Long-term care insurance (LTCi) is a financial product that promises over 7 million policyholders benefit payments for long-term services and supports (LTSS)—such as home and community-based services or services provided in assisted living and nursing home facilities—should they experience a high need for these services. LTCi plays an important role in protecting beneficiaries against the risk of spending their income and assets on expensive LTSS, and relying on Medicaid; but the current LTCi environment threatens Medicaid spend-down protections for policyholders who experience rate increases.


With support from the Anthem Public Policy Institute, we researched and identified the implications—for Medicaid—of increasing stability of the funding pools that protect private long-term care insurance policyholders against carrier insolvencies.

Activity in both public and private sectors has revealed concerted movement toward establishing a long-term care model that is accessible to consumers and sustainable for state Medicaid funds.
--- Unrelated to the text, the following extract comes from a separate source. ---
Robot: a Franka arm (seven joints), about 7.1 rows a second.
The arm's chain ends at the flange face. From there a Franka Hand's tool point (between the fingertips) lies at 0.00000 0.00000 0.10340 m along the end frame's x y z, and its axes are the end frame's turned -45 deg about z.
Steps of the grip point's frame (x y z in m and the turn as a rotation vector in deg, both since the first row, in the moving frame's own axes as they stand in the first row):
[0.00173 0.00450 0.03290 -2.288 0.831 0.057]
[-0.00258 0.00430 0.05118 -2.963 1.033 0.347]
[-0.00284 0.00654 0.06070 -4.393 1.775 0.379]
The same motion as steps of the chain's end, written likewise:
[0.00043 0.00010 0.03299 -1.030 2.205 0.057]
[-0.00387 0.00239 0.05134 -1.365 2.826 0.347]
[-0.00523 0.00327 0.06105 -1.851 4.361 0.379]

On the public side, states have shown varying levels of progress with some introducing legislation and others in the process of developing their own long-term care offerings. For states that have not yet made changes, federal organizations such as the National Association of Insurance Commissioners (NAIC) provide an important road map that can serve as a guide.

In 2017, NAIC enacted changes to the Life and Health Insurance Guaranty Association Model Act, legislation that originally provided guidance to states on how to structure their guaranty funds. These adjustments were meant to further strengthen and protect state guaranty funds from assuming millions of dollars of liabilities related to insolvent carriers.

Adopting the Model Act provisions will strengthen the structure of state guaranty funds to reduce consumer risks and minimize additional liabilities to Medicaid, should consumers need to rely on that program in the absence of their coverage. In addition to strengthening guaranty funds, states can further address risk by considering policy options to strengthen LTSS financing outside of the Medicaid program (e.g., considering models similar to Washington state’s new “public long-term insurance”).


Prior to COVID-19 there was significant movement forward on state-based models. While that momentum has generally slowed as stakeholders re-focus their efforts, these problems will persist post the pandemic, as will the need and drive for solutions.

While continued public and private activity will hopefully offer more options to a wider range of consumers for financing their long-term care coverage, continued challenges in older policies and the absence of full adoption of the NAIC Model Act amendments leave consumers and Medicaid at risk. The extent of this risk requires additional analysis and work.